PA Inmates Sue To Challenge Governor’s Parole Moratorium


Pennsylvania Gov. Ed Rendell’s four-week-old moratorium on paroling inmates has been challenged in a lawsuit contending that he has no constitutional authority to halt parole, the Philadelphia Inquirer reports. Civil-rights lawyers Leonard Sosnov and David Rudovsky sued for four inmates whose paroles were canceled. Sosnov called the moratorium “blatantly unconstitutional.” “It’s very clear that the governor cannot second-guess sentences or the grant of parole,” said Rudovsky. “Does the governor have the power to hold someone forever, even after the expiration of their sentence?”

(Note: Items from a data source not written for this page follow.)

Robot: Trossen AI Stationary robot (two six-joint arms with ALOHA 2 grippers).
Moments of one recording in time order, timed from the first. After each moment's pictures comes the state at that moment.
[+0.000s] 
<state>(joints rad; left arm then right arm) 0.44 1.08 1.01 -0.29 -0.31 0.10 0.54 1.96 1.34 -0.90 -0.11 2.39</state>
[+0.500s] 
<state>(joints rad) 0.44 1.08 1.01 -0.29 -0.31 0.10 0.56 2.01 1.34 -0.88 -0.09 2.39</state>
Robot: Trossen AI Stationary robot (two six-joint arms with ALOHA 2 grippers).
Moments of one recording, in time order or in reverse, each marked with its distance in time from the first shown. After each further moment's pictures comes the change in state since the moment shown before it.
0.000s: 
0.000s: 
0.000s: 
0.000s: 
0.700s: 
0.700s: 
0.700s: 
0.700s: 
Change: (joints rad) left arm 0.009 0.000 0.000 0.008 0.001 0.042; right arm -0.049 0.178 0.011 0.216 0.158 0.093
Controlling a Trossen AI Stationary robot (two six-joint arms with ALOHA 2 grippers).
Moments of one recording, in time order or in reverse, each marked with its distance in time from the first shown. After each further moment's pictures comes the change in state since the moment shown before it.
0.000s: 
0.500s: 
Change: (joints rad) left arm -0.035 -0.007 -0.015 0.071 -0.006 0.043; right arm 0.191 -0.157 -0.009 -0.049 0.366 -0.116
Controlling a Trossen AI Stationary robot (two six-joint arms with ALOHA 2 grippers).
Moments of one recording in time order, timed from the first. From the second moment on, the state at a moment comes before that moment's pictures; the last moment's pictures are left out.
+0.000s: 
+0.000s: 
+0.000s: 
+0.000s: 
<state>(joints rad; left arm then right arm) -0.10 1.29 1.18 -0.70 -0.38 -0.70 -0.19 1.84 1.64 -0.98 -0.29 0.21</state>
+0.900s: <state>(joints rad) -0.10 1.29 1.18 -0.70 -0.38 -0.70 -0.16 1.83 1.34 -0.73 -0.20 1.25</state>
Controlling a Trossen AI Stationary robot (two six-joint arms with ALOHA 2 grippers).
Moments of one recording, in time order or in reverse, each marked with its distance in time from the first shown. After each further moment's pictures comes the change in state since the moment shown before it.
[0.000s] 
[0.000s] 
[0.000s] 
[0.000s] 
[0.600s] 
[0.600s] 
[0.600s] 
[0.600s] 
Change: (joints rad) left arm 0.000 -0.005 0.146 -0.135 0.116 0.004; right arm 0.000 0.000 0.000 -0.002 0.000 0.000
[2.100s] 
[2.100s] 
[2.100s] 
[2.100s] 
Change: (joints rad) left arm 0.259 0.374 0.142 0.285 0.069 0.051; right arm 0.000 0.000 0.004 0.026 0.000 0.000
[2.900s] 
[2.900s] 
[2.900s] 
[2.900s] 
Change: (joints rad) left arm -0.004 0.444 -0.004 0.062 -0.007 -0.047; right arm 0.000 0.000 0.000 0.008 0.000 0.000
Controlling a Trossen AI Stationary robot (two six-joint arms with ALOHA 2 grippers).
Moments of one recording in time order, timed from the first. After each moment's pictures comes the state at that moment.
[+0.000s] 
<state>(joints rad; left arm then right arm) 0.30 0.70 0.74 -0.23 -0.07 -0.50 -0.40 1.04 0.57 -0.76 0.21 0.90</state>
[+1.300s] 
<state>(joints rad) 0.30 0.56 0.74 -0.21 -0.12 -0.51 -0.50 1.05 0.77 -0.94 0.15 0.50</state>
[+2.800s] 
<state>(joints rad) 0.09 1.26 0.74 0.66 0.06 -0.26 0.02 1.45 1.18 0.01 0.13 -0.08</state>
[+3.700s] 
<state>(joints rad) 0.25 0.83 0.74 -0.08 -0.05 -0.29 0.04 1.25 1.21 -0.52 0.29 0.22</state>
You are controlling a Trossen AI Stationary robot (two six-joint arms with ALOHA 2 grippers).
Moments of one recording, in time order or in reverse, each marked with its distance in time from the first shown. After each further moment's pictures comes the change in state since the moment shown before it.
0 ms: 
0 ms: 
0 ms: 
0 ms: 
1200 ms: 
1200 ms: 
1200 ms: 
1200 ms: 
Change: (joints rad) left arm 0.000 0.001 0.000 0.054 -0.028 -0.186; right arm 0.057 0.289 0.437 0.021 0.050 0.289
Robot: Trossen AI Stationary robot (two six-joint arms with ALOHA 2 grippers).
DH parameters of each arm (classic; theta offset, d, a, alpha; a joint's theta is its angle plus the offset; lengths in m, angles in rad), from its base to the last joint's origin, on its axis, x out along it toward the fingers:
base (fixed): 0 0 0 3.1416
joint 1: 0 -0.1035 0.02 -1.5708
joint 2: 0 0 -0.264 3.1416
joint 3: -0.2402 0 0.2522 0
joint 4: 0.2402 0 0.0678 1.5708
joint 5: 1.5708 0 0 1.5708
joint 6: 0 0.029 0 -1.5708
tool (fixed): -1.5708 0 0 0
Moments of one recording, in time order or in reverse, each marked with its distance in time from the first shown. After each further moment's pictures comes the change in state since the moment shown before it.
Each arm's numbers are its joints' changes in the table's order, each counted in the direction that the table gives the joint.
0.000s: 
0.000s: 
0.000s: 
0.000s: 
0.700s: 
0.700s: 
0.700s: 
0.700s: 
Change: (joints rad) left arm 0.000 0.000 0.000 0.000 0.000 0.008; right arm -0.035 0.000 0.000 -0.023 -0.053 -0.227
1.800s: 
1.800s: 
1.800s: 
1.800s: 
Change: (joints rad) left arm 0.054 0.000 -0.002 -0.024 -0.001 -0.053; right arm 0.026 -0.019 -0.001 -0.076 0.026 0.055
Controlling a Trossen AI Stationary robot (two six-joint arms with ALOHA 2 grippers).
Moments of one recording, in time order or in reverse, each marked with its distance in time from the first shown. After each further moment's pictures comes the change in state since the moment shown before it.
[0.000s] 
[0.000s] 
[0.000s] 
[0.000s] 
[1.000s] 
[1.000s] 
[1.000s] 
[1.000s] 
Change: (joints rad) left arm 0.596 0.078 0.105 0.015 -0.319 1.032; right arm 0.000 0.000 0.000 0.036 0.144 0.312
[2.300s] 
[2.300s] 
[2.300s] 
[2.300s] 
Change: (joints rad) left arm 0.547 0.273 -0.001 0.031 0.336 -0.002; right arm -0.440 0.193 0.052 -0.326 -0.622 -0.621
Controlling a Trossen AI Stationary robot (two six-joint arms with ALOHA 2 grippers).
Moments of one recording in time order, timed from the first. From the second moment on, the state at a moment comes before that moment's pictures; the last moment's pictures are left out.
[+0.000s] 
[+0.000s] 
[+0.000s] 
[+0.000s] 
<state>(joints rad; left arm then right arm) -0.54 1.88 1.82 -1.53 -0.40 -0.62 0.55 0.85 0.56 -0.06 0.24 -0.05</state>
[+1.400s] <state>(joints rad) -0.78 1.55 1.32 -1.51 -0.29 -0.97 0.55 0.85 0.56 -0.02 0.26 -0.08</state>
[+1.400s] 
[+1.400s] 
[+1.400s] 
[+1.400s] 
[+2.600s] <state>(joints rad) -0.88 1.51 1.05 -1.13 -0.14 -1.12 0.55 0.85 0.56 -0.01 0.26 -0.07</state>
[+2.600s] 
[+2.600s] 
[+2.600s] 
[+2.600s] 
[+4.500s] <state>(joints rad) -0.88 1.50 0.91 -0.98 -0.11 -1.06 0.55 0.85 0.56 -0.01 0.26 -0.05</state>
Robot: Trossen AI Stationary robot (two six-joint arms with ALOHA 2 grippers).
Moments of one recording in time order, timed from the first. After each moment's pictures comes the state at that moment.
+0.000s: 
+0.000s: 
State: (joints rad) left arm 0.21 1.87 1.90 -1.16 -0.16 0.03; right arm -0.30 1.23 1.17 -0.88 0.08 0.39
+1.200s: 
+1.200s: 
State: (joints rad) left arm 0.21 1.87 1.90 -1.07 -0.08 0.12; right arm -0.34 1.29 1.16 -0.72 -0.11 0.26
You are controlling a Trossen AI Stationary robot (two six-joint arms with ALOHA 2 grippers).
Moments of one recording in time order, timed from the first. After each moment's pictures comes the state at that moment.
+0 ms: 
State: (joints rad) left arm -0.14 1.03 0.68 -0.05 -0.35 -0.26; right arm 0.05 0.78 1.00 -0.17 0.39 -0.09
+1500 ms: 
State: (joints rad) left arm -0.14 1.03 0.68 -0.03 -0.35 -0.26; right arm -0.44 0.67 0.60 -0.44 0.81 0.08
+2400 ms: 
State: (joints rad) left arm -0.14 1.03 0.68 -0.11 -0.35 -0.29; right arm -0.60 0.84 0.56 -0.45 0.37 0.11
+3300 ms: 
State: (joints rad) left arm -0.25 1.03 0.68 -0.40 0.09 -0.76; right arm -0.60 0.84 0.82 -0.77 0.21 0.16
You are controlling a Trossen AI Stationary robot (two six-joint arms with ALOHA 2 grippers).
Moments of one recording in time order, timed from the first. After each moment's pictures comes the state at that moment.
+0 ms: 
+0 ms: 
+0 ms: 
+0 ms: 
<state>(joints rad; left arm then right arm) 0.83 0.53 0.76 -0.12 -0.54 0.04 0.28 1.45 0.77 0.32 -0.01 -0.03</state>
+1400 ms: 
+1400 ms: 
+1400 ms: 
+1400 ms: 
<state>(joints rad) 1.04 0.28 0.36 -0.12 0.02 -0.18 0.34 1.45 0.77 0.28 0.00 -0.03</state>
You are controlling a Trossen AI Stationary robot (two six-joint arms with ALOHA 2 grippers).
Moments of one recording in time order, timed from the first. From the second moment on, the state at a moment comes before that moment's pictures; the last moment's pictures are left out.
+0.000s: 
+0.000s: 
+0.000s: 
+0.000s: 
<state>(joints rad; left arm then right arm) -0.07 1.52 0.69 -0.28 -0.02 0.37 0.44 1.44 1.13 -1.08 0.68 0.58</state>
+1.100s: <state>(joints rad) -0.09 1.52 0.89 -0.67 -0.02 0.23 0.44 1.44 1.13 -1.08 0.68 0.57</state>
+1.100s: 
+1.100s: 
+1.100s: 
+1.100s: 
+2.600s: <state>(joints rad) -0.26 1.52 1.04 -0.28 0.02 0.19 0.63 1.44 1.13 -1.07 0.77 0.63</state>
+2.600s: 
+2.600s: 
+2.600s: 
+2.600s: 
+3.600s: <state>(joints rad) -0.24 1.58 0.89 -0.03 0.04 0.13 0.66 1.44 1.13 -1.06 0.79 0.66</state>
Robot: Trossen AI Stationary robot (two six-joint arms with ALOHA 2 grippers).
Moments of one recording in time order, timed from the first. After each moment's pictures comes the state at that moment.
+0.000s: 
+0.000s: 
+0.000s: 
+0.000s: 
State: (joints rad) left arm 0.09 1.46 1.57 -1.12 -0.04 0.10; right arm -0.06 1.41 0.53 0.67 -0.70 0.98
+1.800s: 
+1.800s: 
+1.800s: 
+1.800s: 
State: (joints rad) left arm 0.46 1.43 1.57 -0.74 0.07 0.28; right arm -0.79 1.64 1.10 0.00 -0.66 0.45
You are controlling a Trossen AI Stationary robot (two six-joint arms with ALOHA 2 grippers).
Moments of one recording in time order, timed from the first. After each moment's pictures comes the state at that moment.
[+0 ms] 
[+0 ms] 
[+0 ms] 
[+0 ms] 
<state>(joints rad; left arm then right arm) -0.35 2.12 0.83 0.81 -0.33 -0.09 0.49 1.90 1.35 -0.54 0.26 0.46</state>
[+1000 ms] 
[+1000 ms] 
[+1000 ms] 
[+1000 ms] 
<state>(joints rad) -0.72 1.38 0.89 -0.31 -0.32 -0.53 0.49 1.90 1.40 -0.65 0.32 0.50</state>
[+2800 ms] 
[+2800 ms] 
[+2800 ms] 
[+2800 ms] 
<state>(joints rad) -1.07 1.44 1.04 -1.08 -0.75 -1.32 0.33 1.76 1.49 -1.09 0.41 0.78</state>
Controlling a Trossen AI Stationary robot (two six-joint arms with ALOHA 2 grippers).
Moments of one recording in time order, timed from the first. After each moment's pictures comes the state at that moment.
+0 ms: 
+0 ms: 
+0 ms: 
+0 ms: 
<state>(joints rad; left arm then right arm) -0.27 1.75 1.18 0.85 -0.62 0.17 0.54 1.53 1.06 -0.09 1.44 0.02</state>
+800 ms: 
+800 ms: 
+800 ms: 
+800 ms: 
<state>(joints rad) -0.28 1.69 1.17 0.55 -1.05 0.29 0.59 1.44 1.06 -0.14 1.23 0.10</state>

Rendell froze parole on Sept. 29 in reaction to the Sept. 23 killing of Philadelphia police officer Patrick McDonald by a paroled felon. He named John Goldkamp, head of Temple University’s criminal-justice department, to do a top-to-bottom review of how the Board of Probation and Parole decides who gets paroled. Prisoner advocates say the state prison system is overcrowded and depends on the monthly release of about 1,100 parolees to operate safely. The inmate population Sept. 30 was 46,883 – 8 percent above what officials say is needed to maintain “quality of life and safety for both staff and inmates.”